While it is true that a sentence is a final judgment from which an appeal may be taken,(1) such a sentence must be signed by the trial court. See Hinkins v. Santi, 25 Utah 2d 324, 481 P.2d 53, 54 (1971) (stating sentence is not final when court has orally sentenced defendant, but has not entered written order); see also Utah R. Crim. P. 22(c) (requiring trial court to impose sentence and enter judgment of conviction); State v. Wright, 904 P.2d 1101, 1102 (Utah Ct. App. 1995) (stating "[t]he oral statement from the court regarding defendant's sentence was not reduced to writing and thus defendant's sentence was not entered until [the date it was reduced to writing and signed]") (citation omitted). Appellant concedes that the trial court "never entered a signed judgment and commitment or any other written appealable final order."

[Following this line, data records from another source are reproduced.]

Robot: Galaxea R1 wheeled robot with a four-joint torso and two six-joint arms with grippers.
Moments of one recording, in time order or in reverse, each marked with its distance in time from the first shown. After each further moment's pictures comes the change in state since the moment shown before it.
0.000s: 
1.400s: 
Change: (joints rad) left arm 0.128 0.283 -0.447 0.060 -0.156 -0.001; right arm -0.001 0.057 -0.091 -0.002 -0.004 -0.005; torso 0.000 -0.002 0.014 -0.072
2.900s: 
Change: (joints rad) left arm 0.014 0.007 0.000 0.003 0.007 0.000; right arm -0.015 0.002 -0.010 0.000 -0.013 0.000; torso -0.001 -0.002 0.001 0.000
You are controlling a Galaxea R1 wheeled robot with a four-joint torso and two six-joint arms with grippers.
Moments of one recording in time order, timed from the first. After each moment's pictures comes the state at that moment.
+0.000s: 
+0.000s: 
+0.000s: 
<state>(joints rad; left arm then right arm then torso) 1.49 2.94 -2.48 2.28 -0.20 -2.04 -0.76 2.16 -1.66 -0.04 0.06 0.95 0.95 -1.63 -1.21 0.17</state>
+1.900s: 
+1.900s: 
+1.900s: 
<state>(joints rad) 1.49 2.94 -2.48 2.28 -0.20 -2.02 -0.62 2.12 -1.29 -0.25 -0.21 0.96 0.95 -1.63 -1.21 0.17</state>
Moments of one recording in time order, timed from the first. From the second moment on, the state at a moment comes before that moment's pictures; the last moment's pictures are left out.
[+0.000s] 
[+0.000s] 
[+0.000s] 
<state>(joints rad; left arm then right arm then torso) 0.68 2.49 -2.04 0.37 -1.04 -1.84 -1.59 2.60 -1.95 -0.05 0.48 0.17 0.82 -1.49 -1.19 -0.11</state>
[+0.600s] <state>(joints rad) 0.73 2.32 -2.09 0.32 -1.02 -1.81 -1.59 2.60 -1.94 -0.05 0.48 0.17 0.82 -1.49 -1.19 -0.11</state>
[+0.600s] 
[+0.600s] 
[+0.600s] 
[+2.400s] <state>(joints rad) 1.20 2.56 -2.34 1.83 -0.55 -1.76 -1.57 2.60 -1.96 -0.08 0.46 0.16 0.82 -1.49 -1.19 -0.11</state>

Accordingly, we have no alternative but to dismiss the appeal for lack of jurisdiction. This dismissal is without prejudice to the filing of a new, timely notice of appeal after the trial court enters a final, appealable order.
 
 
 
 

______________________________
Russell W. Bench, Judge
 
 
 
 

______________________________
James Z. Davis, Judge
 
 
 
 

______________________________
Gregory K. Orme, Judge

1. See State v. Gerrard, 584 P.2d 885, 886 (Utah 1978) (stating sentence constitutes final judgment from which appellant has right to appeal).